А так всё, как в школе, – сплошные группки: паиньки, геймеры, спортсмены, отличники, любительницы лошадей.

И Марко с двумя дружками – близнецами Дрешке. Уж очень они веселые – не к добру. Нарочито громко смеются, а притворный смех – самый противный.




Что это они там творят с шинами? Эй, я не хочу погибнуть в автобусе из-за идиотов в одинаковых стеганых жилетках! А, кажется, просто выцарапывают на колесных дисках всякие гадости. Наверное, про девчонок. Или про Йорга.

Родители тоже разбились на группы и ждут, когда мы тронемся. Родители-иностранцы стоят вместе, «зеленые» передают по кругу контейнер с редиской, а любителей активного отдыха легко узнать по курткам со светоотражающими элементами. Эти бы явно не отказались поехать с нами – родители и их куртки. Родители Марко и его дружков тоже приятели, и смеются они не менее громко.

Ни с кем не здороваясь, я запихиваю сумку в багажный отсек и сразу сажусь в автобус. Сонный пенсионер отмечает мое имя в списке. Надеюсь, по мне видно, что я не в духе.
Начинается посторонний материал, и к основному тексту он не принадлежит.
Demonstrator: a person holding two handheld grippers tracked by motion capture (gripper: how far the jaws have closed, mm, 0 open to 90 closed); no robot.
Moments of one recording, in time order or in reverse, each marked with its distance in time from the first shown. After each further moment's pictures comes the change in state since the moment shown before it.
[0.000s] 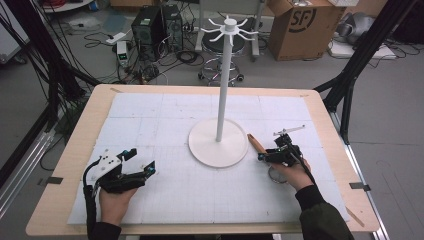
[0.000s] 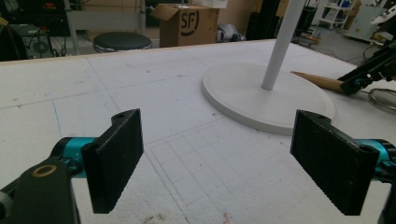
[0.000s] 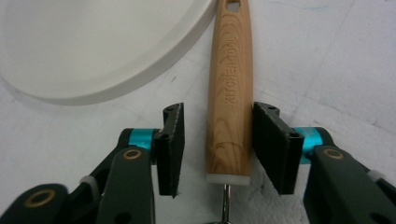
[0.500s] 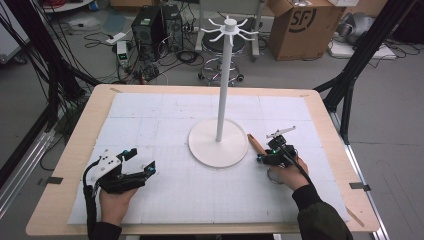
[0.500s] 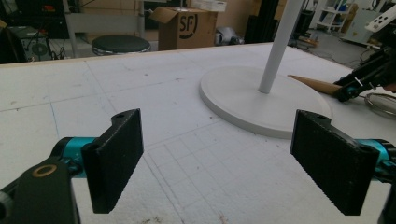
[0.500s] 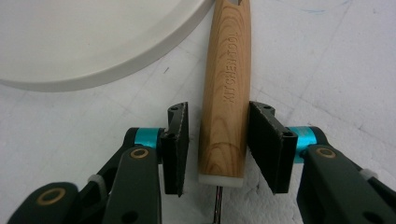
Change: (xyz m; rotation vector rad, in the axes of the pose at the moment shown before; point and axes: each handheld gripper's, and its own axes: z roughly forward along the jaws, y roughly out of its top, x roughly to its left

Однако снаружи все продолжают болтать – мое настроение никого не интересует.

Несколько родителей обступили девушку с дредами и молодого человека с козлиной бородкой – должно быть, вожатых, проводящих последнюю консультацию. Мамы в их числе нет, и среди других родителей тоже. Она стоит, прислонившись к нашей машине, и курит. Как матери-одиночке ей часто сочувствуют, подходят к ней, спрашивают, как дела, не нужно ли ей чего. Думаю, маме это совсем не нравится.

А сейчас к ней никто не подходит. Может, потому что она курит? Мать-одиночка, да еще в одиночку курит – для других это слишком.

А может, мама затем и курит, чтобы к ней не подходили?

А мне бы хотелось, чтобы к ней все-таки кто-нибудь подошел.

Заметив меня у окна, она весело машет. Рада, что я уезжаю, думаю я.

Это, конечно, полный бред. Ведь мама улыбается не себе, а мне. Уж в чем-чем, а в улыбках я разбираюсь. Между пальцев зажат окурок – дымовой мини-сигнал.

В горле у меня комок – сам не знаю отчего. Потому что уже скоро по ней соскучусь?

Я бы, конечно, ни за что в этом не признался. А потом все-таки машу ей в ответ.